= The Cthulhu Cycle: Thirteen Tentacles of Terror =

The Cthulhu Cycle: Thirteen Tentacles of Terror is a 1996 anthology edited by Robert M. Price.

==Plot summary==
The Cthulhu Cycle: Thirteen Tentacles of Terror is an anthology of Lovecraft-adjacent horror stories. The anthology opens with Lord Dunsany's "A Shop in Go-By Street", and includes Lovecraft's own "Call of Cthulhu"—the cornerstone of the Cthulhu Mythos. The volume includes entries like Will Murray's "Black Fire", which ventures into the icy desolation of the Arctic to awaken buried terrors. C.J. Henderson's "Patiently Waiting" with fringe phenomena like crop circles.
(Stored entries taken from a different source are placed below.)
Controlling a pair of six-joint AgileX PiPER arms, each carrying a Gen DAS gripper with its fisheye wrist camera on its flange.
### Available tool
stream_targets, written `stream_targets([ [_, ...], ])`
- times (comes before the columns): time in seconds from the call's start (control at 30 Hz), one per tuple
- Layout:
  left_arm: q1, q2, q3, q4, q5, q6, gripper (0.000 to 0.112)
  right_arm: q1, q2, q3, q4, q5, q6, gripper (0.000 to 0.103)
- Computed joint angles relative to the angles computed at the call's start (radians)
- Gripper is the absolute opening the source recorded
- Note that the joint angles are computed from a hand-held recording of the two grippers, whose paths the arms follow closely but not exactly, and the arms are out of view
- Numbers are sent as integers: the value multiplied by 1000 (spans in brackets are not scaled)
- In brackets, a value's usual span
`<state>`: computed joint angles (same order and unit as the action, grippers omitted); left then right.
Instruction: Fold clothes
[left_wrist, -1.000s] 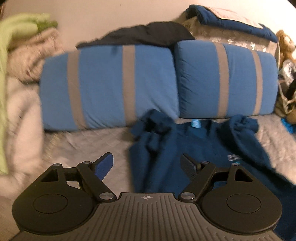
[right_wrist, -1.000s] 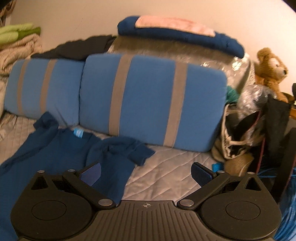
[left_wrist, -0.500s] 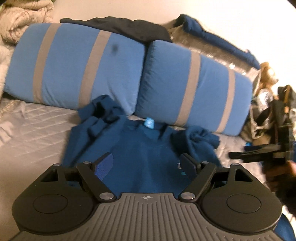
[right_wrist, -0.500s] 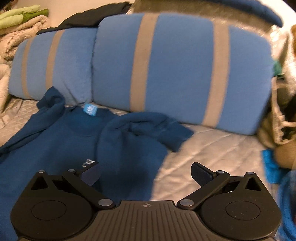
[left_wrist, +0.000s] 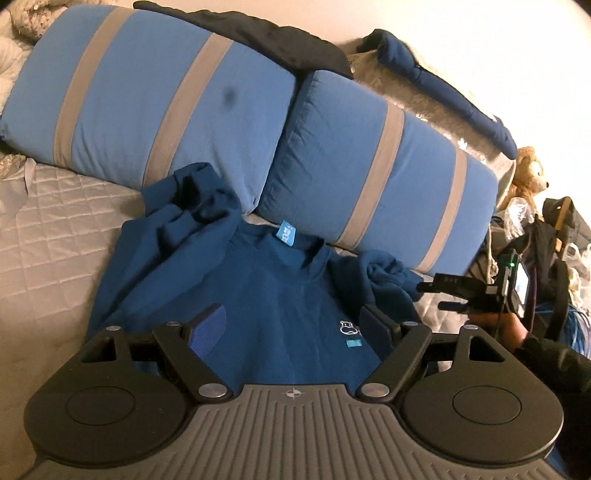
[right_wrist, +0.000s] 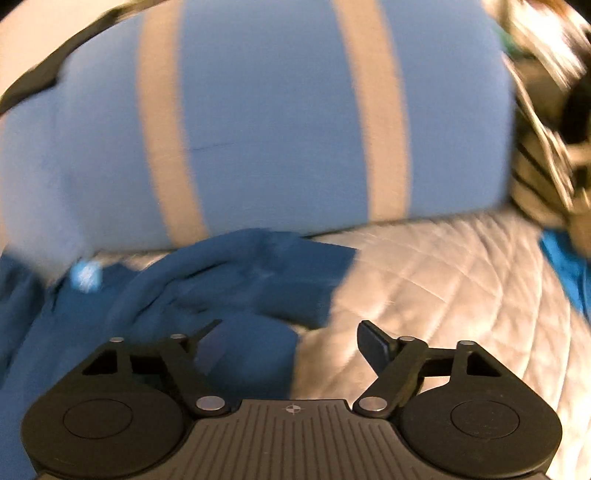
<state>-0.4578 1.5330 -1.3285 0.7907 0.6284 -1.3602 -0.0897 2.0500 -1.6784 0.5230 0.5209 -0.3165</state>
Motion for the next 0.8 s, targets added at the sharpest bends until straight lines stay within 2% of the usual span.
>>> stream_targets([
  [0.17, -12, -1, 6, 24, -13, -5, 80, -82, 114, -100, 226, 85, 14, 71],
  [0.23, -18, 8, -6, 22, -4, 11, 80, -99, 144, -111, 324, 91, -34, 71],
  [0.37, -16, 24, -23, 1, -1, 39, 80, -97, 186, -147, 392, 80, -57, 70],
  [0.4, -15, 29, -29, -3, 4, 41, 80, -94, 190, -159, 388, 88, -58, 57],
  [0.43, -14, 35, -35, -11, 7, 47, 80, -90, 206, -203, 345, 117, -21, 41],
  [0.47, -13, 36, -36, -14, 7, 50, 80, -83, 220, -250, 274, 157, 31, 13],
  [0.63, -16, 32, -28, 5, 6, 36, 80, -63, 172, -279, 109, 147, 5, 8],
  [0.8, -24, 23, -13, 51, 3, -6, 80, -66, 58, -228, -135, 90, 10, 8],
])
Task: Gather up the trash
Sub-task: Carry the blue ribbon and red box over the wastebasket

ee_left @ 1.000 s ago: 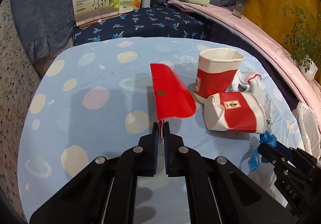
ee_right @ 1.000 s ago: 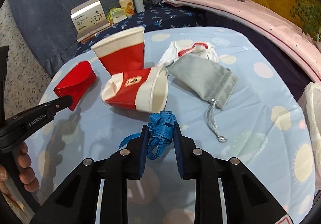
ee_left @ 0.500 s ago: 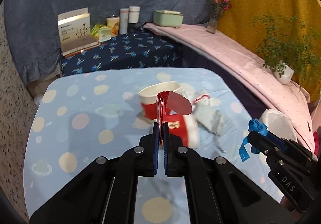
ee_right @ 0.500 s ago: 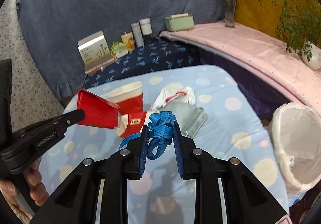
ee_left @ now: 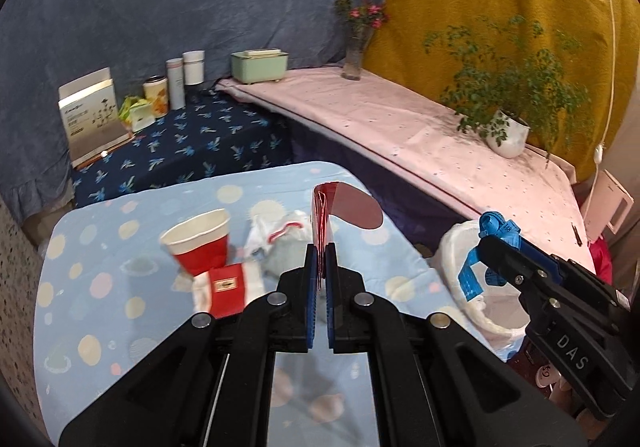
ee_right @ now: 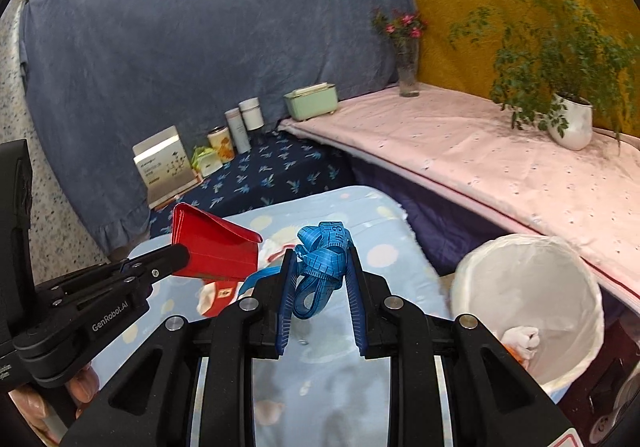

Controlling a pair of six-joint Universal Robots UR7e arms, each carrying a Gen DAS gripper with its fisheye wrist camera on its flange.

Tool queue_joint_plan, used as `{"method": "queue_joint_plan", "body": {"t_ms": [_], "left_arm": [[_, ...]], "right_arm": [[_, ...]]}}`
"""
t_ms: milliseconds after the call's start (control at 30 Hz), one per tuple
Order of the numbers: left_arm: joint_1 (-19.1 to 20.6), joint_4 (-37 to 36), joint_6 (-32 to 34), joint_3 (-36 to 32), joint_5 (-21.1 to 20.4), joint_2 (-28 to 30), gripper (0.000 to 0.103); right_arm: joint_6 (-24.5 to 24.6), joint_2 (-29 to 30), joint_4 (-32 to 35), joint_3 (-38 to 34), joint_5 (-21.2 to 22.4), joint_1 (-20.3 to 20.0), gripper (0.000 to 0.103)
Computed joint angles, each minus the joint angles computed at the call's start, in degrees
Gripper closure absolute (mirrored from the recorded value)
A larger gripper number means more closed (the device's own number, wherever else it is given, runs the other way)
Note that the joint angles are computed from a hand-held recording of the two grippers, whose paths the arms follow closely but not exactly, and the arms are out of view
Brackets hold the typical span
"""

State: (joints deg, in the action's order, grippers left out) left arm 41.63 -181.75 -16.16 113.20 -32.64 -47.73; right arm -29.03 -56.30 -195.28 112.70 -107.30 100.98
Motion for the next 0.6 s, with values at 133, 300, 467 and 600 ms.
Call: {"method": "queue_joint_plan", "body": {"t_ms": [133,300,467,600], "left_arm": [[-0.6,1.0,1.4,-3.5,-1.9,2.8,0.100],[-1.4,2.2,3.2,-7.4,-4.1,6.3,0.100],[-2.0,3.3,4.9,-11.0,-6.4,9.5,0.100],[-2.3,4.3,5.9,-13.9,-8.2,11.8,0.100]], "right_arm": [[-0.3,-2.1,-1.0,0.8,-0.2,-1.4,0.080],[0.0,-4.7,-1.7,1.5,0.1,-3.8,0.080],[0.5,-6.9,-2.6,2.1,0.0,-6.0,0.080],[0.7,-8.3,-2.7,2.4,0.3,-7.6,0.080]]}}
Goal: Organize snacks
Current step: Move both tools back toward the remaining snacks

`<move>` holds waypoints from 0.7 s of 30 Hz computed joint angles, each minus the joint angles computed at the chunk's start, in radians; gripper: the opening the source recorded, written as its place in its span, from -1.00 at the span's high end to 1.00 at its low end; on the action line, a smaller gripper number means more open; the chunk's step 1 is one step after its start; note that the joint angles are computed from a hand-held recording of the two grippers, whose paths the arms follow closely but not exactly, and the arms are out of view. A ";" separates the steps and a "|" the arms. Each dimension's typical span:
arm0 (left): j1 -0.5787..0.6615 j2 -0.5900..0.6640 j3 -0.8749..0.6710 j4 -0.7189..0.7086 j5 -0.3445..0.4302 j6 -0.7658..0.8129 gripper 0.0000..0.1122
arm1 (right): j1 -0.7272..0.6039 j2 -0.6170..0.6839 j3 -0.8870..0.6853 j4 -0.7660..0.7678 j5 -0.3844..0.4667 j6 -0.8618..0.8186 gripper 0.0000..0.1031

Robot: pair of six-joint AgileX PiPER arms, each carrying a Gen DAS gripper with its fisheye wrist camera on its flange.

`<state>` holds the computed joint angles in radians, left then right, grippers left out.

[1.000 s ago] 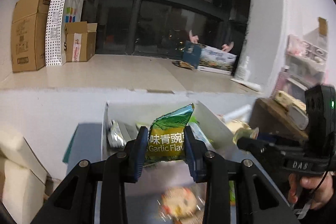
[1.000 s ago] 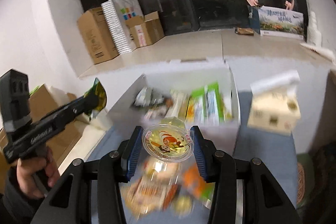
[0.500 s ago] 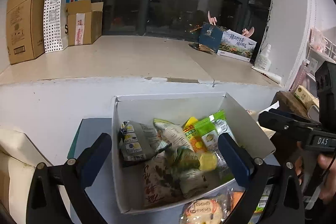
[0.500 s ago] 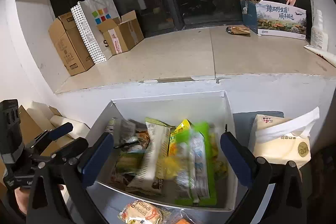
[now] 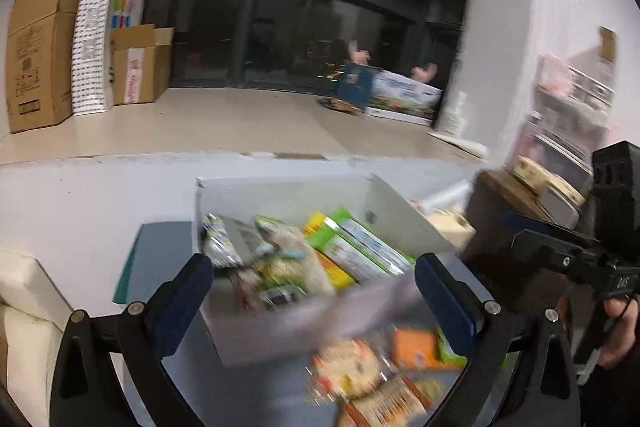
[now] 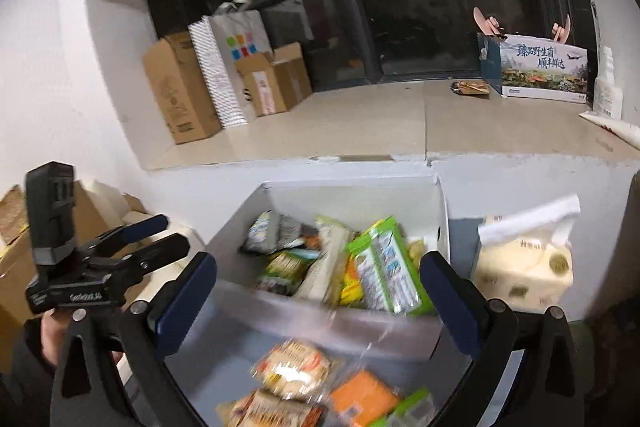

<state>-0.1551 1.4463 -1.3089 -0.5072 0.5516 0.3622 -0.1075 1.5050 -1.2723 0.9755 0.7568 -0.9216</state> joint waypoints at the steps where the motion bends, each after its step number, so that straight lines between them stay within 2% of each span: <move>1: -0.013 -0.044 0.057 -0.013 -0.023 0.009 -0.83 | -0.049 -0.058 0.088 0.074 0.032 -0.079 -1.00; 3: -0.046 -0.129 0.174 -0.062 -0.048 0.056 -0.83 | -0.144 -0.139 0.231 0.189 0.100 -0.207 -1.00; 7: -0.149 -0.260 0.362 -0.041 -0.119 0.016 -0.83 | -0.333 -0.265 0.454 0.228 0.224 -0.331 -1.00; 8: -0.185 -0.286 0.403 -0.013 -0.137 -0.025 -0.83 | -0.392 -0.297 0.513 0.223 0.257 -0.380 -1.00; 10: -0.258 -0.310 0.456 0.041 -0.155 -0.101 -0.83 | -0.468 -0.343 0.590 0.179 0.268 -0.424 -1.00; 13: -0.363 -0.313 0.488 0.183 -0.194 -0.275 -0.83 | -0.587 -0.340 0.660 0.129 0.317 -0.484 -1.00; 16: -0.414 -0.318 0.498 0.161 -0.190 -0.273 -0.83 | -0.613 -0.333 0.679 0.067 0.272 -0.516 -1.00; 18: -0.457 -0.333 0.505 0.217 -0.188 -0.318 -0.83 | -0.615 -0.317 0.675 0.055 0.257 -0.569 -1.00; 21: -0.497 -0.362 0.515 0.266 -0.170 -0.341 -0.83 | -0.528 -0.284 0.642 0.025 0.156 -0.596 -1.00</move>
<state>-0.6522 1.0842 -0.7940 -0.2416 0.3813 0.0210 -0.6356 1.2212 -0.6300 1.0000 0.9129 -1.5177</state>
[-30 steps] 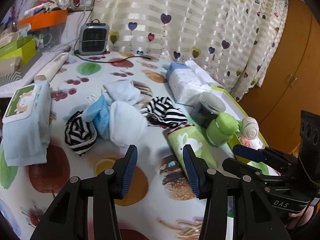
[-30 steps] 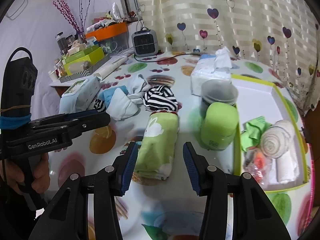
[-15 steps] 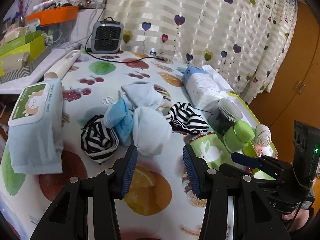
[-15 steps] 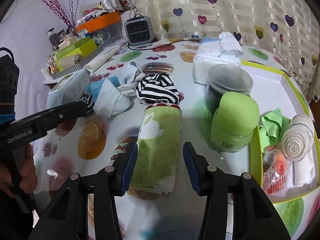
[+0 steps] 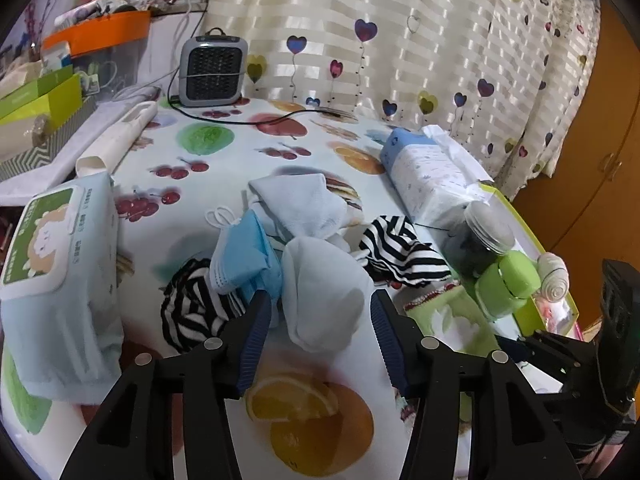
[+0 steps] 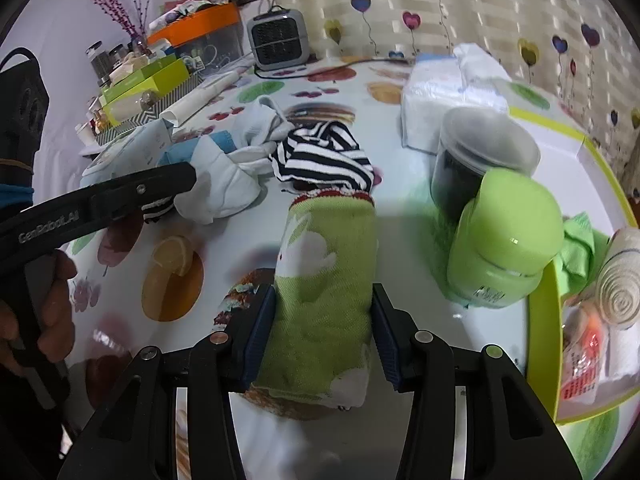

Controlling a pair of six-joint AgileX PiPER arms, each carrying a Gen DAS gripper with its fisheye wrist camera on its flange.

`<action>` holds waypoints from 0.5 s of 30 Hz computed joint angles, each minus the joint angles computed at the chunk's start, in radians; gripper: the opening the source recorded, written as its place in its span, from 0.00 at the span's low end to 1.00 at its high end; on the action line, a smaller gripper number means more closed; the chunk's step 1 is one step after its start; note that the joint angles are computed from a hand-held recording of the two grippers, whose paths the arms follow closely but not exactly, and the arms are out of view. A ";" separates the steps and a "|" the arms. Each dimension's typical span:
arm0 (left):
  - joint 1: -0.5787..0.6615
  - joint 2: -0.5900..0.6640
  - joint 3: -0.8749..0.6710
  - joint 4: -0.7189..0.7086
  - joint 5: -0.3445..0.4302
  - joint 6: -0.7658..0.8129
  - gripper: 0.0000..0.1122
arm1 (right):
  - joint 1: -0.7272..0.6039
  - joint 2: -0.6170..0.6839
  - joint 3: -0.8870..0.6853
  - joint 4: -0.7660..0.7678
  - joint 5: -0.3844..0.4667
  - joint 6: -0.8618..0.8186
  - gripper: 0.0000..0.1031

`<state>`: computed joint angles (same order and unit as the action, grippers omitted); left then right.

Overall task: Organize soft objects
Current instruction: 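Grasp the green rabbit towel with the right gripper while the left gripper grasps the white cloth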

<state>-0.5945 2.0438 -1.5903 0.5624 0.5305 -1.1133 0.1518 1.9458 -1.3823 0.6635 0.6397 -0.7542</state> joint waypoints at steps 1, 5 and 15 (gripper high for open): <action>0.003 0.007 -0.010 -0.013 -0.001 0.018 0.46 | -0.001 -0.001 0.001 0.002 0.001 0.000 0.47; 0.008 0.049 -0.078 -0.059 0.025 0.104 0.47 | -0.002 -0.007 0.012 0.018 -0.008 -0.020 0.42; 0.002 0.077 -0.131 -0.036 0.039 0.133 0.47 | -0.011 -0.024 0.035 0.036 -0.013 -0.056 0.37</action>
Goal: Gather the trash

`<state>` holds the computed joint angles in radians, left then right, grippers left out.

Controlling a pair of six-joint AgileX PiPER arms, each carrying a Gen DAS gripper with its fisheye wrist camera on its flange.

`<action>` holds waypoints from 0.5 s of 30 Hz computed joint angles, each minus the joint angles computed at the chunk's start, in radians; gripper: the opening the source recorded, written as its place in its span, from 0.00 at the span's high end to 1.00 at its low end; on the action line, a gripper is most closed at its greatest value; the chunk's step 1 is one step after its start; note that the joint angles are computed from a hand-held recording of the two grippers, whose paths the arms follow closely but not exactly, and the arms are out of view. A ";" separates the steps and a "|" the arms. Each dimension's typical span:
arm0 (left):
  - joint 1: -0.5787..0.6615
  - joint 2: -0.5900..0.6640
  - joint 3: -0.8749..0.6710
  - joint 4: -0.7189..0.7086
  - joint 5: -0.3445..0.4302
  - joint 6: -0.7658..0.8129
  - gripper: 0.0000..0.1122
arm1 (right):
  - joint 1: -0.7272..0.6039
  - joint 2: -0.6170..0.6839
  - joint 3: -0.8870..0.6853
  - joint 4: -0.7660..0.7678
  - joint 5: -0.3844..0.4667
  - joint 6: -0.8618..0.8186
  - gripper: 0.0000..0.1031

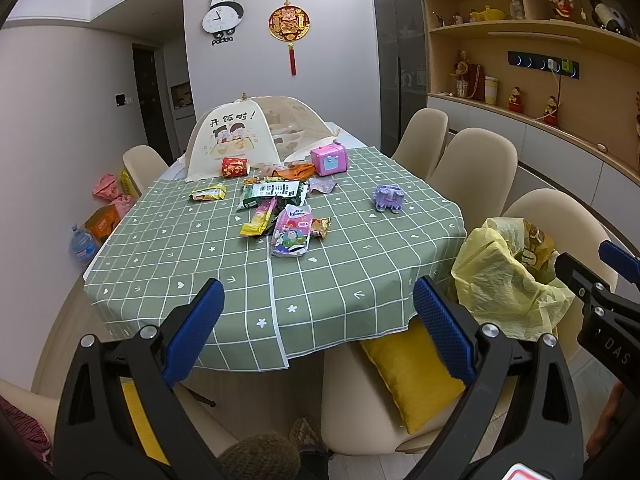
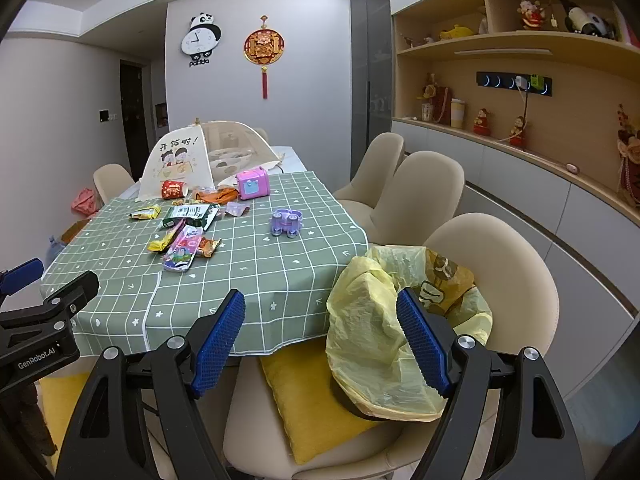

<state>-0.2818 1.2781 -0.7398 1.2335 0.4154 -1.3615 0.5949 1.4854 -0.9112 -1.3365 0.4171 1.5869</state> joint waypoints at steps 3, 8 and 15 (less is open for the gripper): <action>-0.005 0.002 0.000 0.004 0.002 -0.005 0.19 | -0.005 -0.001 0.001 0.004 -0.005 -0.006 0.28; -0.005 0.003 -0.002 0.001 0.003 -0.002 0.19 | -0.006 0.000 0.001 0.004 -0.005 -0.006 0.28; -0.005 0.018 -0.014 -0.002 0.006 -0.004 0.19 | -0.016 -0.002 0.004 0.005 -0.015 -0.008 0.28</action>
<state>-0.2865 1.2963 -0.7534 1.2311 0.4215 -1.3660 0.5791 1.4835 -0.9069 -1.3318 0.4023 1.5787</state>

Each story is preceded by a brief biographical note, framing the author's contribution in the larger Lovecraftian tapestry.

==Reception==
Jonathan Palmer reviewed The Cthulhu Cycle: Thirteen Tentacles of Terror for Arcane magazine, rating it a 9 out of 10 overall, and stated that "The editor’s introduction is illuminating and each writer's story is prefaced with a short biographical paragraph to indicate their place in the Lovecraftian scheme of things. This is still some of the best fantasy horror you can get - a recommended read for all lovers of horror. It's all here; the various authors cross-reference each other well, and frankly, there's not a single weak link in it."